"(...) Ele começou a ter medo. Não conseguia dizer de quê. Mas começou a ver-se a si próprio com um certo distanciamento, como um homem a ser sugado para um pântano sem fundo. Ainda não formulara exactamente esse pensamento. O que ele via agora era a rua solitária, rude e fria. Assim era: fria. Às vezes, pensava, falando em voz alta, «É melhor ir-me embora. O melhor é desaparecer daqui.»
Mas havia algo que o agarrava, como qualquer fatalista pode sempre ser agarrado: através da curiosidade, do pessimismo ou da pura inércia. Entretanto,a relação prosseguia, submergindo-o cada vez mais sob a fúria imperiosa e assoladora daquelas noites. Talvez ele percebesse que não conseguiria escapar.
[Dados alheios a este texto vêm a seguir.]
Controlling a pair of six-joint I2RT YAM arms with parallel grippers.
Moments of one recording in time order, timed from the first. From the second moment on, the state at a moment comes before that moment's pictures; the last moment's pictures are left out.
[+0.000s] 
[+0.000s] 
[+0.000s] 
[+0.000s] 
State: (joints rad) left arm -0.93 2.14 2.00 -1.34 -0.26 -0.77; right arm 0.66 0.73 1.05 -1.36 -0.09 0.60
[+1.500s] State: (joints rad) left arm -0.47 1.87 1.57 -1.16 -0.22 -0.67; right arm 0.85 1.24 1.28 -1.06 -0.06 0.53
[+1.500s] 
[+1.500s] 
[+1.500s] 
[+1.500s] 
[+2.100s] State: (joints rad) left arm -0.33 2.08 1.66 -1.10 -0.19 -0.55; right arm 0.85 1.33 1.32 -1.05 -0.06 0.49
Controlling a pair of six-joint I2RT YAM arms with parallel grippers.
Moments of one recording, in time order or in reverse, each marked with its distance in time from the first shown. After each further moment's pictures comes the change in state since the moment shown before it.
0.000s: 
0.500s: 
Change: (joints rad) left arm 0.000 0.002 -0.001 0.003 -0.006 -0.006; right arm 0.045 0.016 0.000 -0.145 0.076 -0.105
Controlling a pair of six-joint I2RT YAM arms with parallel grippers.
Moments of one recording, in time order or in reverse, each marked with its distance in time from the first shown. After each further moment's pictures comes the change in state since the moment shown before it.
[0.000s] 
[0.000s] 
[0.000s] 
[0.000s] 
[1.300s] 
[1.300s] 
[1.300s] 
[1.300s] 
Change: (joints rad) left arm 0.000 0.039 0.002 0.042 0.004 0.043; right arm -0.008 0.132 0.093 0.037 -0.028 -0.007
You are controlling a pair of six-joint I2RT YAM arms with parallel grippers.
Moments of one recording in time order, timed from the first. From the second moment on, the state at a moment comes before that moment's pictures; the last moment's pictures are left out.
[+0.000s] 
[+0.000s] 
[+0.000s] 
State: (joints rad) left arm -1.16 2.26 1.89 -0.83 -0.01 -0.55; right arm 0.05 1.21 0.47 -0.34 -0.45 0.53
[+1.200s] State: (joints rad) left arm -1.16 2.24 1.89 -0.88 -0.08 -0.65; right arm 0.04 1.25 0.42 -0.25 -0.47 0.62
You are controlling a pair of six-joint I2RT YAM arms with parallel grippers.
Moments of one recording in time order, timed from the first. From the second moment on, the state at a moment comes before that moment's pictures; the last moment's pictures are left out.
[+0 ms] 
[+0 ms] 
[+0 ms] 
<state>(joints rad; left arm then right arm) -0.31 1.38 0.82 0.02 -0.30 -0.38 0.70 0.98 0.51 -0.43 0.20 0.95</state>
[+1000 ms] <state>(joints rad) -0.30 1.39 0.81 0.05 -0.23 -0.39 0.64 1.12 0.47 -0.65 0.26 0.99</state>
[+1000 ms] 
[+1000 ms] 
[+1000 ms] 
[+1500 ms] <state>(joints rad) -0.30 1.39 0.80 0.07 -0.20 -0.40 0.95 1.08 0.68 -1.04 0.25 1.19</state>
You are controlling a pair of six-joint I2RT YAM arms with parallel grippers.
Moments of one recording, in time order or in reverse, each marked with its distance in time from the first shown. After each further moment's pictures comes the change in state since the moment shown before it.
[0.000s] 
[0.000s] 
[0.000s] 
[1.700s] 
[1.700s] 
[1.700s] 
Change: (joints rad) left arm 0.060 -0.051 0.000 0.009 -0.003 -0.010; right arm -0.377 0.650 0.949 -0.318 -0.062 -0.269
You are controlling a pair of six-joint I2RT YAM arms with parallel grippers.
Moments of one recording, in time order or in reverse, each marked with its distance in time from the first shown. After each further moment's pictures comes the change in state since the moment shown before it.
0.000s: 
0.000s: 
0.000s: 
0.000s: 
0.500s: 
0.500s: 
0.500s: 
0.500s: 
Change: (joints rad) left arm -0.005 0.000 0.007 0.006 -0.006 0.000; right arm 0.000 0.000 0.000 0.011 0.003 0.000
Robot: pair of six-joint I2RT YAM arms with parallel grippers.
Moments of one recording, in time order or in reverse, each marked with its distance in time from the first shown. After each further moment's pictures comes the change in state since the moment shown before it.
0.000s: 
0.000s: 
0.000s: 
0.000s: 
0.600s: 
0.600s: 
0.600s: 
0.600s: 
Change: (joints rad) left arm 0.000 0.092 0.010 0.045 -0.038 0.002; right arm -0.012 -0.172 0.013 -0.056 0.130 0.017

De qualquer modo, ficou, observando as duas criaturas em luta dentro daquele único corpo, como duas silhuetas iluminadas por raios lunares lutando, afogando-se, alternando-se em convulsões à superfície de uma lagoa negra e viscosa, sob a última lua. Ora era aquela figura calma, fria, contida da primeira fase que, não obstante perdida e amaldiçoada, permanecia de algum modo impenetrável e inexpugnável; ora era a outra, a segunda figura, que numa negação furiosa daquela inexpugnabilidade se esforçava por afogar no negro abismo da sua própria criação aquela pureza física que fora preservada por demasiado tempo para poder perder-se. De vez em quando elas emergiam na negra superfície, abraçadas como duas irmãs, e as águas negras escoavam-se. Então o mundo apressava-se a surgir de novo: o quarto, as paredes, o som pacífico de miríades de insectos no Verão, por trás das janelas onde esvoaçavam insectos há quarenta anos. Ela olhava então fixamente para ele, com a expressão frenética e desesperada de uma estranha; ele observava-a então, parafraseando para si próprio: «Ela quer rezar, mas também não sabe como fazer isso.»"
A Luz em Agosto, de William Faulkner (Biblioteca Visão, Colecção Novis, 2000)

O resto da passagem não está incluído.